- [Problem]:
Output everything in the data exactly, leaving the pictures out.

####

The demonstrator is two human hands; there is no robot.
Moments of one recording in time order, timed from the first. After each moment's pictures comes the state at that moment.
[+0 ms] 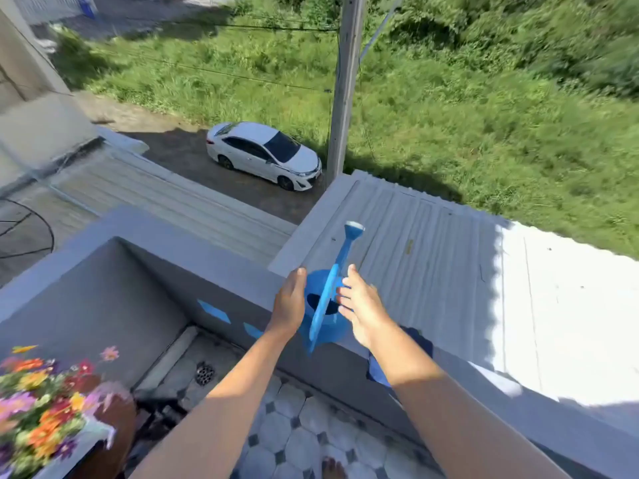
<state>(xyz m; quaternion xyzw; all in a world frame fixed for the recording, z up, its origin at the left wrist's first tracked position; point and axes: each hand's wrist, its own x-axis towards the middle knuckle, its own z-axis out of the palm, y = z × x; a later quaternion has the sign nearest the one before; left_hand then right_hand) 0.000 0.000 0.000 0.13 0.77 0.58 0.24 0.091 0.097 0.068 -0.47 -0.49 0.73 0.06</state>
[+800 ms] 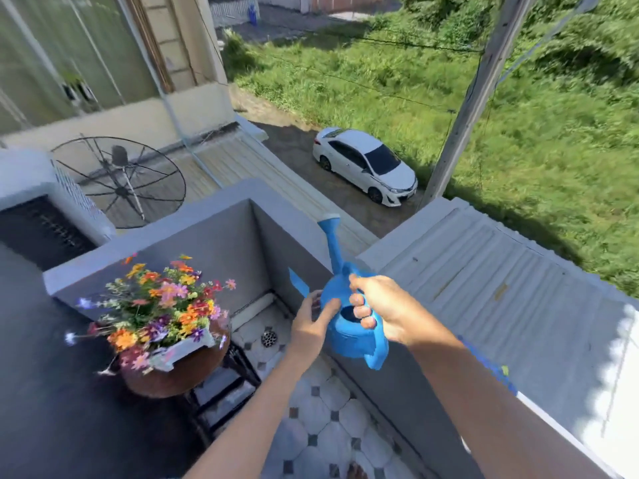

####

- [Written answer]:
The demonstrator is two human hands; there is no robot.
Moments of one recording in time order, timed from the first. After each moment's pictures comes the state at that moment.
[+0 ms] 
<state>(xyz m; quaternion xyzw; all in a world frame fixed for the recording, z up, its origin at the left wrist's first tracked position; point and axes: each hand's wrist, its own x-axis towards the middle knuckle, its own z-axis out of the palm, y = z × x; a later quaternion has the sign nearest the one before; left_hand then right_hand) 0.000 0.000 0.000 0.13 0.77 0.58 0.24 0.091 0.097 0.068 -0.47 -0.49 0.73 0.06</state>
[+800 ms] 

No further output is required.